Low Power flip-flops are flip-flops that are designed for low-power electronics, such as smartphones and notebooks. A flip-flop, or latch, is a circuit that has two stable states and can be used to store state information.

Motivation
In most VLSI devices, maximum power dissipation is due to the clock network and clocked sequential elements. It can account to anywhere between 25% - 40% of the total power according to the variation of parameters like clock frequency, deeper pipelining etc. in a design. Sequential elements, latches and flip flops dissipate power when there is switching in their internal capacitance. This may happen with every clock transition/pulse into the sequential element. Sometimes the sequential elements need to change their state, but sometimes they retain their state and their output remains the same, before and after the clock pulse. This leads to unnecessary dissipation of power due to clock transition. If flip flops are designed in such a way that  they are able to gate the clock with respective to their own internal data path, only to use the clock when needed, power dissipation can be brought down.

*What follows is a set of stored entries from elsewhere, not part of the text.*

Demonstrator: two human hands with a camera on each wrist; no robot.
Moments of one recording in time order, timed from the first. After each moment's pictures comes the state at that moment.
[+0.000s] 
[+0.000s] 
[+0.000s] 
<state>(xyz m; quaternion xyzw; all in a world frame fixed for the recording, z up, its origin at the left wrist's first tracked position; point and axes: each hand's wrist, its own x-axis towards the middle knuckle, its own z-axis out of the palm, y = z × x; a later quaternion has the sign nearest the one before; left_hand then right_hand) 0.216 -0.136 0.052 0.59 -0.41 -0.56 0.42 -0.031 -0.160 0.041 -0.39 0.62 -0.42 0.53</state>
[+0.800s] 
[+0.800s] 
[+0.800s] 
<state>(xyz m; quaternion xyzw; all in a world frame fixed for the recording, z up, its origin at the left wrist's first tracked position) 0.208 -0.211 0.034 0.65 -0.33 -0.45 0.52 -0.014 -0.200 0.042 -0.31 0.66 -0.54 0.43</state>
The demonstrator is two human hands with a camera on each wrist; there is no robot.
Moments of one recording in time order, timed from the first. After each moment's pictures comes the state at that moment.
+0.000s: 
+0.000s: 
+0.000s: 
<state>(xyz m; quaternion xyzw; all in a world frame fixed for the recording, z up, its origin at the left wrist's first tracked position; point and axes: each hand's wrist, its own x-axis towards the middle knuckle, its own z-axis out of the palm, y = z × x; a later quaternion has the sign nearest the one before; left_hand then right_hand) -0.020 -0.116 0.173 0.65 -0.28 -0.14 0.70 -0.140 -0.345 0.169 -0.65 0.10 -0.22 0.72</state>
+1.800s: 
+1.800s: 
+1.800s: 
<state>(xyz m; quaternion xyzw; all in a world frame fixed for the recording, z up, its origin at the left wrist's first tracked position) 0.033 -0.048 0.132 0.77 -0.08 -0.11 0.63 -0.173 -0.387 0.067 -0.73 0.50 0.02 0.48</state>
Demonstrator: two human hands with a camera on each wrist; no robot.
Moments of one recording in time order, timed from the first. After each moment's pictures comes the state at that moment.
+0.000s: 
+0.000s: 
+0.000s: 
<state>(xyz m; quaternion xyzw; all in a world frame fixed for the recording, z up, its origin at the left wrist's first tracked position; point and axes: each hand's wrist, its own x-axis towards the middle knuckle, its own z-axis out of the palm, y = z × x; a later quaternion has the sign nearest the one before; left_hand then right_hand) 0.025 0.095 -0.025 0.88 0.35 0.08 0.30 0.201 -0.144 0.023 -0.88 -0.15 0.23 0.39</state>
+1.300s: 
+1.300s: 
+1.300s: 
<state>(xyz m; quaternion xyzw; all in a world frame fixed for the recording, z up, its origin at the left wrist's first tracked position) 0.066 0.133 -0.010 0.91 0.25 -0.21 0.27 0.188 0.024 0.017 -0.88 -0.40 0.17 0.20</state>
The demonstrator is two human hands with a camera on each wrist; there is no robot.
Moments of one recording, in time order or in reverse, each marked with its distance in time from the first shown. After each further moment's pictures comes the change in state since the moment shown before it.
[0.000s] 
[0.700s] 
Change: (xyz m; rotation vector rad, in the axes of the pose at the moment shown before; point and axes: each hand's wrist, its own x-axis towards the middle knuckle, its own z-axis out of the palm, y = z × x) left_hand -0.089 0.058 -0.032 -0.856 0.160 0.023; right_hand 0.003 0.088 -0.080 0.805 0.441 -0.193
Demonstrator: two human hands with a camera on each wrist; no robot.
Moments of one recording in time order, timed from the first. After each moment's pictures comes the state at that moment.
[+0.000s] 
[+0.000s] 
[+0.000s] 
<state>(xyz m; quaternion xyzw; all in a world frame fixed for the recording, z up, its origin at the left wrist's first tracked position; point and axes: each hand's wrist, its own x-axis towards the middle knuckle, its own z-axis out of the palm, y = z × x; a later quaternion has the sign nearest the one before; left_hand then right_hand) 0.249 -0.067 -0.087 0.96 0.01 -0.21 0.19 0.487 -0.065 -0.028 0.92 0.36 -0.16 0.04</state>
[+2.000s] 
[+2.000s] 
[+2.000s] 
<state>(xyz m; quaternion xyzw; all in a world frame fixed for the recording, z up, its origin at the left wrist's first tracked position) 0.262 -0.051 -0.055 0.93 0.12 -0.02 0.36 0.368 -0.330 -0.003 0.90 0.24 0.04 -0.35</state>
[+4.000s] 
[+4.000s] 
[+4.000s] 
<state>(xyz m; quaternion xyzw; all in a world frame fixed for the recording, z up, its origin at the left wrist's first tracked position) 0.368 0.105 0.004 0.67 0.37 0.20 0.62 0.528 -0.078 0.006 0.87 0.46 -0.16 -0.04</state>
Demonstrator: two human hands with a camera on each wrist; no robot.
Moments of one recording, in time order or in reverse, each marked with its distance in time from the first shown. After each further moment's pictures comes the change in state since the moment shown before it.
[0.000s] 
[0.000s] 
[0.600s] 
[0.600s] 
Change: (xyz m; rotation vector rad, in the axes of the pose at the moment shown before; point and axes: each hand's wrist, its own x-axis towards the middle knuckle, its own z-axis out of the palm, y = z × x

Types Of Low Power Flip-Flops Techniques

Conditional Clocking Flip Flop Techniques

Conditional Pre-charging Technique

This technique is used for controlling the internal node in the pre charging path in a sequential element. It has been seen to reduce the system power. Referring to Fig1, we can see that the D input is given to the first NMOS in the PDN network (CMOS). When this input is high, the output should be high too. The clk input to the PMOS will charge the output node to high when clk is low. If D input is already high, there is no need to charge the output to high again. Thus, if one can control this behaviour there can be a power reduction in the flop. To control the internal node in the precharge path, a control switch is used as shown in Fig 1. Only a transition that is going to change the state of the output is allowed. As one of the input to flops is the clock, considering the clock (Clock signal) is the element that makes the most transition in a system, a technique such as conditional precharging can significantly help reduce power.

Conditional Capture

This technique looks to prevent any necessary internal node transition by looking at the input and output and checking to see if there is at all a need to switch states. From Fig2, we can see there is a control signal that is applied to control the switching of the internal nodes. We can see the clock is supplied to two NMOS in series. The discharge path will not be complete till the control signal allows the last NMOS to be on. This control signal could be generated by a simple circuitry, with its inputs being the present output, input and the state of the clock (high or low). If the output of the flop is low, and high clock pulse is applied with the input being a low pulse, then there is no need to cause a state transition. The extra computation to sample the inputs cause an increase in setup time of the flop, this is a disadvantage of this technique. A further insight into this technique has been explained well in the journal "High-Performance and Low-Power Conditional
Discharge Flip-Flop" by Tarek K. Darwish and Magdy A. Bayoumi.

Data Transition Look-Ahead Flip-Flop

 In Fig3, the circuit shows how data transition technique can be beneficial for power saving. The XNOR logical function is performed on the input of the D Flip-Flop and the output Q. When Q and D are equal, output of the logical XNOR will be zero thereby gating the internal clock and generating no internal clock. Referring to Fig3, we can see that the circuit can be broken down into 3 parts, namely data-transition look ahead, pulse generator, clock generator. The pulse generator output is given into the clock generator which is used to clock the D flip Flop. Based on the input and output signals, if there is a need to change the state of the D flop then the clock is allowed to switch to cause a transition else the clock is not allowed to transition. When the clock is not to make a transition, some time has been already spent in computing the logic and data from the D input may make it through the first stage of the D flop and some power is consumed. This power consumption is still less than what an ordinary flop would have consumed with a clock transition and no change in output. As it can be noticed the pulse generator is still generating pulse at every external clock edge. This too can be controlled and a technique that controls this part of the circuit is Clock On Demand.

Clock On Demand Flip Flop

 Fig4 shows the COD (Clock On Demand) technique. The clock generator and pulse generator are combined in this implementation. The advantage of this is that there is reduction in areas and thus more energy efficiency. If the XNOR output is zero then the pulse generator will not generate any internal signal from derived by the external clock. If the output Q and input D do not match then the pulse generator will generate internal clock to aid state transition and change value of output.

References
 
6. V. G. Oklobdzija, V. Stojanovic, D. Markovic, N. Nedovic, "Digital System Clocking, High-Performance and Low-Power Aspects", John Wiley, January 2003.